Now interrupts which not sure related or not or maybe I misunderstood your question. so arm has banked registers at least for non-cortex-m cores. but in general when an interrupt/exception occurs if the exception handler needs to use any resources/registers that are in use by the foreground task then that handler needs to preserve those on the stack in such a way that the foreground task that was interrupted had no idea this happened since interrupts in general can often occur between any two instructions, so you need to even go so far as to preserve the flags that were set by the instruction before the one you interrupted.
So apply that to arm, you have to look at which architecture you are using and see where it describes the interrupt process what registers you have to preserve and which ones you dont, which stack pointer is used, etc (something you have to setup well ahead of your first exceptions, if you are using an arm with separate interrupt stack and forground stacks).
The cortex-m is designed to do some/all of that work for you it has one stack basically and on interrupt it pushes all the registers on the stack for you so you can simply have a C compiled function just run as a handler and the hardware cleans up after you (from a preserved register perspective). Some other processors families do something like this for you, they might have a return from interrupt instruction separate from a return instruction, one is there because on interrupt the hardware saves the flags and return address but for a simple call you dont need the flags preserved.
The arm is a lot more flexible than some other instruction sets, some others you may not have any instructions that allow you to branch to an address in any register you want you may have a limitation. You might be limited on what register you use as a stack pointer or the stack pointer itself is not accessible as a general purpose register. by convention the sp is 13 in the arm, they allow the pseudo instruction of push and pop which translates into the proper ldmia r13!{blah} and stmdb r13!,{blah} but you could pick your own (if not using a compiler that follows the convention or can change an open source compiler to use a different stack pointer register). the arm doesnt prevent that. the magic of the link register r14 is nothing more than a branch link or branch link exchange automatically modifies r14, but the instruction set allows you to use basically any register to branch/return for normal function calls. The arm has just enough general purpose registers to encourage compilers to do register based parameter passing vs stack only.
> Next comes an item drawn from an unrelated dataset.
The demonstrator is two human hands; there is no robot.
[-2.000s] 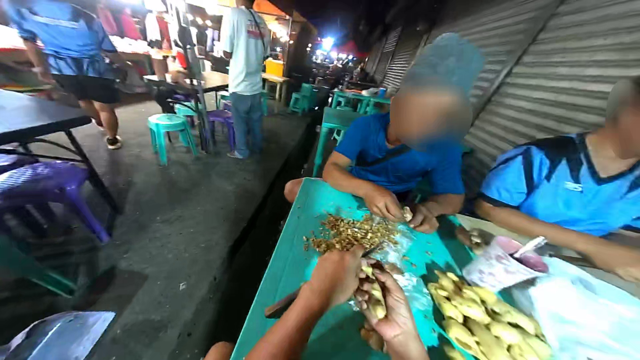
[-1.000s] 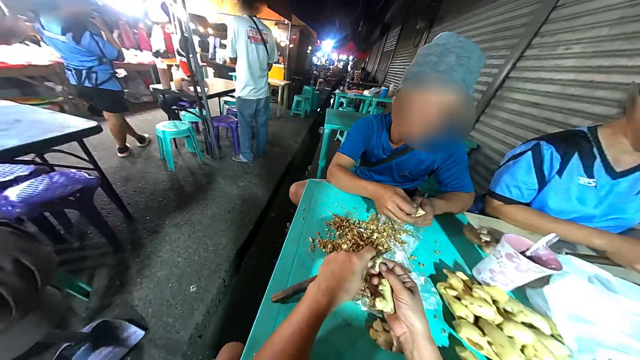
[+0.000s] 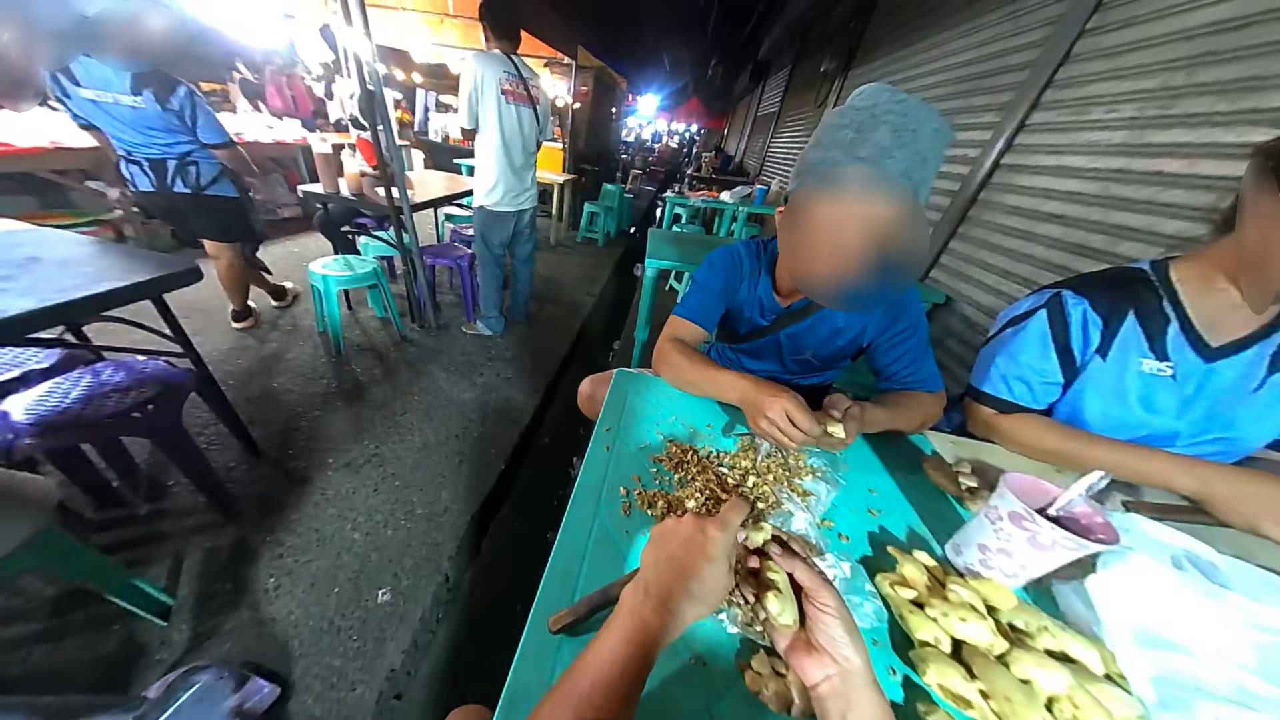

Some processors lean toward stack only parameter passing and have designed their return address instructions to be strictly stack based avoiding a return register all together and a rule to have to save that if nesting functions.
All of these approaches have pros and cons, in the case of arm register passing was desireable and a register based return address too, but for nesting functions you have to preserve the return address at each nesting level to not get lost. Likewise for interrupts you have to put things back they way you found them as well as be able to get back to where you interrupted the foreground.